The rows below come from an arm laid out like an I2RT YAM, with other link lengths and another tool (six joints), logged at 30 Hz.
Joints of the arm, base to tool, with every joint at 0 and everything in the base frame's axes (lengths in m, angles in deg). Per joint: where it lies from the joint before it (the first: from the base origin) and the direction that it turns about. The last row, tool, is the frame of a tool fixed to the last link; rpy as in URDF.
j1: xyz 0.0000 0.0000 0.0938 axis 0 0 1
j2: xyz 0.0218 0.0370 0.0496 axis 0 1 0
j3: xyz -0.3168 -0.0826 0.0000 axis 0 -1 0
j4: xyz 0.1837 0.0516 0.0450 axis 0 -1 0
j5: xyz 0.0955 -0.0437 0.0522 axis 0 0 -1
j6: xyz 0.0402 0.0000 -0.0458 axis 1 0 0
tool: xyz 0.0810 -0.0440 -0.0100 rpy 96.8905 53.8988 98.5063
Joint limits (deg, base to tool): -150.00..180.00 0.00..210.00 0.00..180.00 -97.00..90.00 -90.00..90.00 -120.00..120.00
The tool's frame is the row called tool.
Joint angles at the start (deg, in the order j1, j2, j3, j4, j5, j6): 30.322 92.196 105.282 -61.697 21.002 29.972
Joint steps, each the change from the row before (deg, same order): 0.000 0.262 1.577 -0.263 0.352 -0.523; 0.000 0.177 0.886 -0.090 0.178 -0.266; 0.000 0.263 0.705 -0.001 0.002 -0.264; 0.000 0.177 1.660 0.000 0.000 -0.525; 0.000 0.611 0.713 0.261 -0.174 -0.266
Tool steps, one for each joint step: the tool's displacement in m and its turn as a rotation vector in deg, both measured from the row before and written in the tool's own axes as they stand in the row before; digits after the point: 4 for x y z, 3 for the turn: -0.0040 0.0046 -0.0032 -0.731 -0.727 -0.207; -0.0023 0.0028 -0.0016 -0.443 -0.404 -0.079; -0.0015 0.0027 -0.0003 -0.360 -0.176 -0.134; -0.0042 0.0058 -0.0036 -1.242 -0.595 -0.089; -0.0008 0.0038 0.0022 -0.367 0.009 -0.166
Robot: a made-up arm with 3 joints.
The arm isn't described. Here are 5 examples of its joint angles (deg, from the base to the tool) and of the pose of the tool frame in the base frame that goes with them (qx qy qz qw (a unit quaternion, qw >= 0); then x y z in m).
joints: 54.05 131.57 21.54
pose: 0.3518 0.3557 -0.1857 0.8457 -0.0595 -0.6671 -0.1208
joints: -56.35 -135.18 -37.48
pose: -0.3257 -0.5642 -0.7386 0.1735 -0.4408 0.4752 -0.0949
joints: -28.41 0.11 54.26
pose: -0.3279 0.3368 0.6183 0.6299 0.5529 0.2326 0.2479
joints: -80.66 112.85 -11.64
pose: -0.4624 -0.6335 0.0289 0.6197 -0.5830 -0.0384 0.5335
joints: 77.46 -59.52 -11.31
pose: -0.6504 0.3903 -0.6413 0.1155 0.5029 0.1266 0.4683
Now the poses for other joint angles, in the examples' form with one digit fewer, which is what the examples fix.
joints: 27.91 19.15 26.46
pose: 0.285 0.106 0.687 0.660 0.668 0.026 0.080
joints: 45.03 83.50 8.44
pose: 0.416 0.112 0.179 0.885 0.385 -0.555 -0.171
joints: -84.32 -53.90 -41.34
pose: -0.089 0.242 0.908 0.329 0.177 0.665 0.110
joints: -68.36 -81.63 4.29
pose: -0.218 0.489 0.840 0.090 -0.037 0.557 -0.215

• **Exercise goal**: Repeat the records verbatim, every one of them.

• **Written response**:
The rows below come from an arm laid out like an I2RT YAM, with other link lengths and another tool (six joints), logged at 30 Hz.
Joints of the arm, base to tool, with every joint at 0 and everything in the base frame's axes (lengths in m, angles in deg). Per joint: where it lies from the joint before it (the first: from the base origin) and the direction that it turns about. The last row, tool, is the frame of a tool fixed to the last link; rpy as in URDF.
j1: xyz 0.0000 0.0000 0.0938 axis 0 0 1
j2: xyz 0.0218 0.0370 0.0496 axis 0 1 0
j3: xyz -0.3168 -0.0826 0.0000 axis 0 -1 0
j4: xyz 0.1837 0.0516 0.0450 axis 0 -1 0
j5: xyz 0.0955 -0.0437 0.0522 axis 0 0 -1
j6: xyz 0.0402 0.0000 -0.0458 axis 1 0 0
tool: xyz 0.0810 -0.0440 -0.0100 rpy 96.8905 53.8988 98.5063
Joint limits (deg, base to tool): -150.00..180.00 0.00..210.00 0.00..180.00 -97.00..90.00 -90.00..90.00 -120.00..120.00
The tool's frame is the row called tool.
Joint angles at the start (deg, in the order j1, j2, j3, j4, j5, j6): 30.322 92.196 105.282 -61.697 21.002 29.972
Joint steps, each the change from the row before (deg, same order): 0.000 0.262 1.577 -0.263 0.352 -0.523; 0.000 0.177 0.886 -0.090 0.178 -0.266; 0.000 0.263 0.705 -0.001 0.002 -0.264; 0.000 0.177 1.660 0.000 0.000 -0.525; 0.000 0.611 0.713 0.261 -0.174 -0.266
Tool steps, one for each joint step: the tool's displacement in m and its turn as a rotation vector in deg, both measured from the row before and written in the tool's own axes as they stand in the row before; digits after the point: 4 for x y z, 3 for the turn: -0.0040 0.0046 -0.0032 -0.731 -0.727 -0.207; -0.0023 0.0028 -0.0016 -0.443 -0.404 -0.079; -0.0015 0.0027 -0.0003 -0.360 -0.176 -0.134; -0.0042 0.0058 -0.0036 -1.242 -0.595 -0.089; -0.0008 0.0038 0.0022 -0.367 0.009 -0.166
Robot: a made-up arm with 3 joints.
The arm isn't described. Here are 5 examples of its joint angles (deg, from the base to the tool) and of the pose of the tool frame in the base frame that goes with them (qx qy qz qw (a unit quaternion, qw >= 0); then x y z in m).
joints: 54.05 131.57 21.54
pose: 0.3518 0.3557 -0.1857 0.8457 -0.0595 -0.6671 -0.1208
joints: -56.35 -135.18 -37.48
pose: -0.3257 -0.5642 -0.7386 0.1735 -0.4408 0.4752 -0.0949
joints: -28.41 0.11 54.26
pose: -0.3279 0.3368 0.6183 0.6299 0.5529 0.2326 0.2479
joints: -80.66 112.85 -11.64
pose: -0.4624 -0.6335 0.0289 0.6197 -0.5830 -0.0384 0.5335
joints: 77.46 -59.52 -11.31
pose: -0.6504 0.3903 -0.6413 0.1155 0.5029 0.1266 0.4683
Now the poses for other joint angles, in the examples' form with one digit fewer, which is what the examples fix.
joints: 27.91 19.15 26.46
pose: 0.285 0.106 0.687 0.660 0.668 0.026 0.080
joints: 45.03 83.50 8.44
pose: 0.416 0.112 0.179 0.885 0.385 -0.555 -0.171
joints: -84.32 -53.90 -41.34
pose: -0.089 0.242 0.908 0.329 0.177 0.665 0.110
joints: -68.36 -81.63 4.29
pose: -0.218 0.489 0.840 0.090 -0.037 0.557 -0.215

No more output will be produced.